States have increasingly turned to “gray zone tactics,” or actions that exceed accepted peacetime competition but do not rise to a level likely to trigger a military response, in recent years in order to pursue strategic objectives. Such tactics are often difficult to conclusively orient on the use of force spectrum, which makes determining legally available response options similarly difficult.
Because a use of force framework may not always satisfactorily encompass gray zone tactics, another approach appears necessary. This Article explores the feasibility of analyzing gray zone tactics under an unlawful intervention framework. Though the principle of non-intervention has the potential to more adequately encompass such tactics and expand victim state response options, successful application is likely to meet with several hurdles, illustrating the frustrating nature of gray zone tactics.
Direct Participation in Hostilities in the Age of Cyber: Exploring the Fault Lines
by Brig. Gen. (ret.) David Wallace, Col. Shane Reeves, and Maj. Trent Powell
Throughout history, civilians have contributed to nearly every armed conflict in a variety of roles that confer different protection under international law. They have supplied logistic, economic, administrative, and political support to belligerent parties. When such civilian contributions are indirect and away from battlefields, there is rarely much concern about those participating civilians jeopardizing their protected status under the Law of Armed Conflict (LOAC), which is one of the LOAC’s central aims.
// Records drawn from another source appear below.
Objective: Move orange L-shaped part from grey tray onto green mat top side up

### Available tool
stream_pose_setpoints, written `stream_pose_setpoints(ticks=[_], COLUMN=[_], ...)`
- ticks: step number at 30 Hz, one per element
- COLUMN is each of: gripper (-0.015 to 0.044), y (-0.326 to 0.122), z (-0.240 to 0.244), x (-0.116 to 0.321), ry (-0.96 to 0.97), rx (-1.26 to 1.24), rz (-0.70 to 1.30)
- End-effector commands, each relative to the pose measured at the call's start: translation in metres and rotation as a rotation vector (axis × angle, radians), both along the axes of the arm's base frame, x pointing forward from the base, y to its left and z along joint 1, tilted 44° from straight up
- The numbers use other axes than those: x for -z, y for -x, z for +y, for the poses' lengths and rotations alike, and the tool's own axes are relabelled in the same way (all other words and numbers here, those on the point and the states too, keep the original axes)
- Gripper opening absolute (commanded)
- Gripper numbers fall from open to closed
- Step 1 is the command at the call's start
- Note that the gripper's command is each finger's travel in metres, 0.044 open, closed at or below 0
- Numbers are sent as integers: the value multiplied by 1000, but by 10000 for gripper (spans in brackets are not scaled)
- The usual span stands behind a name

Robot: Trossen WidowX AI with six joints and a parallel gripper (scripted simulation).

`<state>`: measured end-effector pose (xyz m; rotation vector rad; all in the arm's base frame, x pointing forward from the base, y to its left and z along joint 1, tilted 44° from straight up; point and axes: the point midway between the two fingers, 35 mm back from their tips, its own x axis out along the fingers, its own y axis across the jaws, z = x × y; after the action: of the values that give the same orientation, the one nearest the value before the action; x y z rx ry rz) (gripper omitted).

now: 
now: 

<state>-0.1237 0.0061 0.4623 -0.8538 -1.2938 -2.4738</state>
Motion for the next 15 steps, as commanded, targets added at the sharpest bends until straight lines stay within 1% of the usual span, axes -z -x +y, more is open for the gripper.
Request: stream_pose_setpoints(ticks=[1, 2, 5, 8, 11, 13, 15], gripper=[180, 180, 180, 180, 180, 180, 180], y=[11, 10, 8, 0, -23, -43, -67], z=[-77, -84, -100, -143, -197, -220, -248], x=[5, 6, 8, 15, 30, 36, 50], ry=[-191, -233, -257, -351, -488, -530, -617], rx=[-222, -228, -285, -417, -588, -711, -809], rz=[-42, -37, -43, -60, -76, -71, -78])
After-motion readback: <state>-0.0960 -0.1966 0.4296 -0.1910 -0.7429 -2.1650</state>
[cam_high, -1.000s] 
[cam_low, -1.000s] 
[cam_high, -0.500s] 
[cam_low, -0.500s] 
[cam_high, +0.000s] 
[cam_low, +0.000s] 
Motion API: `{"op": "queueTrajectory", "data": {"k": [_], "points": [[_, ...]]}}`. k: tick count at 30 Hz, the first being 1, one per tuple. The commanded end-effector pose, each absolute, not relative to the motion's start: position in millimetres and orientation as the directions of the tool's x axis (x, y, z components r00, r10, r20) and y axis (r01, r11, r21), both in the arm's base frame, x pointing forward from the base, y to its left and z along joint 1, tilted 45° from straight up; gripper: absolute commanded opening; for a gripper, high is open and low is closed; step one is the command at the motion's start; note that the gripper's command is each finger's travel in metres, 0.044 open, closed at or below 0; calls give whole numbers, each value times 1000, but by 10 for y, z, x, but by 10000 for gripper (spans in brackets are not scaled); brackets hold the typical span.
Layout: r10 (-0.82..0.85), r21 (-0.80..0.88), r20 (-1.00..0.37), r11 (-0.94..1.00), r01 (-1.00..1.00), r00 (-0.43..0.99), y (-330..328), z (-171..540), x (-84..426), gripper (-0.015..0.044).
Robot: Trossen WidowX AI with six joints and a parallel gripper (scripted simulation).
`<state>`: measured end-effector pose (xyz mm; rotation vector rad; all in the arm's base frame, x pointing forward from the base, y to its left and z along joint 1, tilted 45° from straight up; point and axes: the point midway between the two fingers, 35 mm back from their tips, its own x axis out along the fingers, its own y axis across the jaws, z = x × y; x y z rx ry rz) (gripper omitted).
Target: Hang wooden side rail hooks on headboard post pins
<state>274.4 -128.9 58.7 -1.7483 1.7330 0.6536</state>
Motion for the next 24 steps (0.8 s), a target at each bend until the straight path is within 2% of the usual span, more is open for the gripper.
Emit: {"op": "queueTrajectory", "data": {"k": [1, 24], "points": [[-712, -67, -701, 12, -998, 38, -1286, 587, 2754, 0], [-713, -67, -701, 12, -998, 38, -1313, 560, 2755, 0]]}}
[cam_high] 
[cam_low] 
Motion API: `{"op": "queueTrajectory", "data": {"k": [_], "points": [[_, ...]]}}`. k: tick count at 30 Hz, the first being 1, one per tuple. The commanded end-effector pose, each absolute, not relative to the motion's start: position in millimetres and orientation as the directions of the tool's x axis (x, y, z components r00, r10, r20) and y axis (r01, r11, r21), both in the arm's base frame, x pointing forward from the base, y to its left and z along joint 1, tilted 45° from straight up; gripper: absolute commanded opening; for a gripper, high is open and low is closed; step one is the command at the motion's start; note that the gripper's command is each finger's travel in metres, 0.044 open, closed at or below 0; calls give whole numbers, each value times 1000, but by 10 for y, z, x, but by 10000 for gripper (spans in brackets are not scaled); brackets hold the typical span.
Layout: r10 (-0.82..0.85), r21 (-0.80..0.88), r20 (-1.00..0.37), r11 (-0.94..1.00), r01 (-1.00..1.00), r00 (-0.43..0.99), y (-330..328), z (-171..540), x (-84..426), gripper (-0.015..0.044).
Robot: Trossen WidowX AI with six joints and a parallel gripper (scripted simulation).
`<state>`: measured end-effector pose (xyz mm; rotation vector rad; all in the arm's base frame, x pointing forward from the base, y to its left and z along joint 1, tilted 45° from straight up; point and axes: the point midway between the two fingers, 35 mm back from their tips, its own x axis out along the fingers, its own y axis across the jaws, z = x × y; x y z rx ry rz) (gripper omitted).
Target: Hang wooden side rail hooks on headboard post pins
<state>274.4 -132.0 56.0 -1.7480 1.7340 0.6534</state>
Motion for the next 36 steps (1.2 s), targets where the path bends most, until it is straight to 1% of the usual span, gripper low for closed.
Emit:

The civilian population and individual civilians enjoy general protections against dangers arising from military operations. Civilians are protected unless and for such a time as they take a direct part in hostilities. An act of direct participation in hostilities by civilians renders them liable to be attacked, and it subjects the participating civilians to prosecution and punishment to the extent that their activity, their membership, or the harm they caused is criminal under domestic law.
The notion of “taking a direct part in hostilities” is one of the most fundamental yet vexing concepts under the LOAC. Its application raises many challenging issues. For example, who precisely is considered a civilian under the LOAC? What conduct amounts to taking a direct part in hostilities? And, at what point does taking a direct part in hostilities begin and end? Understanding and applying the concept of direct participation in hostilities can be challenging. Belligerents increasingly use civilians in capacities that involve greater or more direct participation in hostilities. As complicated as these and related questions may seem, the concept of taking a direct part in hostilities presents even greater difficulties when applied in the context of cyber operations.
This Article provides a background and context on the dangerous trend towards increased civilian participation on modern battlefields and an overview of the legal concept direct participation in hostilities. It next considers Tallinn Manual 2.0 on the International Law Applicable to Cyber Operations (Tallinn Manual 2.0) rules and commentary as this resource pointedly addresses the notion of taking a direct part in hostilities in cyber operations. Finally, the Article concludes by outlining several important fault lines highlighted by the group of experts behind Tallinn Manual 2.0 in hopes of strengthening “the implementation of the principle of distinction” and, consequently, ensuring greater accountability in warfare.